■ TASK GOAL:
The line containing "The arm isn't" marks the end: output every line of the data up to it, and that line too, exactly as written.

(RAW DATA Opens)

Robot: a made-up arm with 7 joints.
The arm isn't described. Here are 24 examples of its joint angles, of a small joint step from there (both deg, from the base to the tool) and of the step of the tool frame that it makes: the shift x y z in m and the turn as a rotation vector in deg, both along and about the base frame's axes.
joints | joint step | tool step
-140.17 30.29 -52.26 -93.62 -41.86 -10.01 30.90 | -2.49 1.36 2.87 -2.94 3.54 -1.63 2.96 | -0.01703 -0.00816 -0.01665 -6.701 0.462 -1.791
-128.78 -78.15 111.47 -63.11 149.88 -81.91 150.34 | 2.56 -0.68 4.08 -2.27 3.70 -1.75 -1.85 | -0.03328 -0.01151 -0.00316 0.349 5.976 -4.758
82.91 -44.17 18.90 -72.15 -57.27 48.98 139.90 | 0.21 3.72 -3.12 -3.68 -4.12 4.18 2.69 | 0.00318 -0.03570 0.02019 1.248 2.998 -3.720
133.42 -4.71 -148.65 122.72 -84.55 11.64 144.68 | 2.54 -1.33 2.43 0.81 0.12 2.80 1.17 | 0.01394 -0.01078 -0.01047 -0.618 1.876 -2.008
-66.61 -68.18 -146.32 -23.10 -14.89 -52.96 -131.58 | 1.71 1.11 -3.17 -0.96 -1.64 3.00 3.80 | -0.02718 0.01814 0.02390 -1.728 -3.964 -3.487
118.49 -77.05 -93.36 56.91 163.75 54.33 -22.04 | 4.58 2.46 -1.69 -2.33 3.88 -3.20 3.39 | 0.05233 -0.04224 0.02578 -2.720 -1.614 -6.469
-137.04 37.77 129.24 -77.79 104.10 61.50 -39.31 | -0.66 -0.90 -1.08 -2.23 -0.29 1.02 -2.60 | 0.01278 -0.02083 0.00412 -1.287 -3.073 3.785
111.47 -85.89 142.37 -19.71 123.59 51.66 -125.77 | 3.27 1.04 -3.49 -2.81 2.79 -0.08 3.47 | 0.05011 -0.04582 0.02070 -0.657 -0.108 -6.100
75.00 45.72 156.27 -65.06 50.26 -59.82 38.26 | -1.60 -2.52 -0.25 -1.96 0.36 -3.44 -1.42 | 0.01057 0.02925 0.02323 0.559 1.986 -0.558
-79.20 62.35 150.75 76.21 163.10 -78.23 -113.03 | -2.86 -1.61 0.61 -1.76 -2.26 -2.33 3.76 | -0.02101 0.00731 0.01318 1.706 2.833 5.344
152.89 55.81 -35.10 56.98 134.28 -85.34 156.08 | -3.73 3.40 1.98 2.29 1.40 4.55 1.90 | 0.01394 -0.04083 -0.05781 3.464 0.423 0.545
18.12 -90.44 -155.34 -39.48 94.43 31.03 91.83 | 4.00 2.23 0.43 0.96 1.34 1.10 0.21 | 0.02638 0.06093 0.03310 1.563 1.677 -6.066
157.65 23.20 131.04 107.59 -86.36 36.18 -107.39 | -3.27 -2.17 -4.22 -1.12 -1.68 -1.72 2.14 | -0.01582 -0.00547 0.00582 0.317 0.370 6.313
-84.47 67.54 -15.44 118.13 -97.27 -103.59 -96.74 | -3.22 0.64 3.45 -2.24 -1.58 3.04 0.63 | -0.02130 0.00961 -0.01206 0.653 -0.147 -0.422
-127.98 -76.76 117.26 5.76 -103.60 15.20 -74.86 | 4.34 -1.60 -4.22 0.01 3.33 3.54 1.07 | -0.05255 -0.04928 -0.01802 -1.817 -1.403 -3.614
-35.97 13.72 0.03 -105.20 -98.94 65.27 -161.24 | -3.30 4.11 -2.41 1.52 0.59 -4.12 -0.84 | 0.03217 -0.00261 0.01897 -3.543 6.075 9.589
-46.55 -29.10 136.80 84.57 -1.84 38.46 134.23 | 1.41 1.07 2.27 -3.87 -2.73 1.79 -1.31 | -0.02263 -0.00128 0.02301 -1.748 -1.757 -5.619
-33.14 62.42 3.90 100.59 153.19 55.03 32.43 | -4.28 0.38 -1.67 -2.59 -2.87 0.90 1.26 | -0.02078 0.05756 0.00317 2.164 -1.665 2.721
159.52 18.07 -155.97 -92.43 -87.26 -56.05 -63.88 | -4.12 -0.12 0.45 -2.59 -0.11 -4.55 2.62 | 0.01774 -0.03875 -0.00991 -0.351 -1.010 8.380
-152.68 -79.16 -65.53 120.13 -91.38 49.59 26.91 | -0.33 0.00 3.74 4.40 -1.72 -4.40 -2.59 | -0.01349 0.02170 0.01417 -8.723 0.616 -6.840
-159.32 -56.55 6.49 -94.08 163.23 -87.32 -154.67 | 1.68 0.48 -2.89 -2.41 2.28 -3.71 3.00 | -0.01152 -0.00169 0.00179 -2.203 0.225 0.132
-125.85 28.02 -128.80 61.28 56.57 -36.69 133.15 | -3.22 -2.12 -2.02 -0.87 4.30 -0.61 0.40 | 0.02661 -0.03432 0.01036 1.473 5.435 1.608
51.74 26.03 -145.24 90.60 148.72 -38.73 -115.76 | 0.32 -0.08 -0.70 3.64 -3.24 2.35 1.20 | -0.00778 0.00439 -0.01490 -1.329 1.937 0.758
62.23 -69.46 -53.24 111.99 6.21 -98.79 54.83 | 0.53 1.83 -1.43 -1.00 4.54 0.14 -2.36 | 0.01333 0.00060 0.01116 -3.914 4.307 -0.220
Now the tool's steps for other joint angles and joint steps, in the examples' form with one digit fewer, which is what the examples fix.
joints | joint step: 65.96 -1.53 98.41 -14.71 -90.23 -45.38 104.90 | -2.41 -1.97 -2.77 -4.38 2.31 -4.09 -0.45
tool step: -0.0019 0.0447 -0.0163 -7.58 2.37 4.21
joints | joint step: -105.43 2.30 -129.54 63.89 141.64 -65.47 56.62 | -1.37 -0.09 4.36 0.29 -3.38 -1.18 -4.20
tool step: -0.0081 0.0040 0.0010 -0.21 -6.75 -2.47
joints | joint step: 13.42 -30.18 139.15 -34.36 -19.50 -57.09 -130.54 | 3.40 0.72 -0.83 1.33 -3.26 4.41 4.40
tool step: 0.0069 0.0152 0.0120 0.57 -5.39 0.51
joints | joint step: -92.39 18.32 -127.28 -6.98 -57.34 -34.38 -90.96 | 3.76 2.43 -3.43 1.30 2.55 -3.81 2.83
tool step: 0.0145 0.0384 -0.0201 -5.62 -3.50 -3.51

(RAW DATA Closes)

■ RESPONSE BOX:
Robot: a made-up arm with 7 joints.
The arm isn't described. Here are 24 examples of its joint angles, of a small joint step from there (both deg, from the base to the tool) and of the step of the tool frame that it makes: the shift x y z in m and the turn as a rotation vector in deg, both along and about the base frame's axes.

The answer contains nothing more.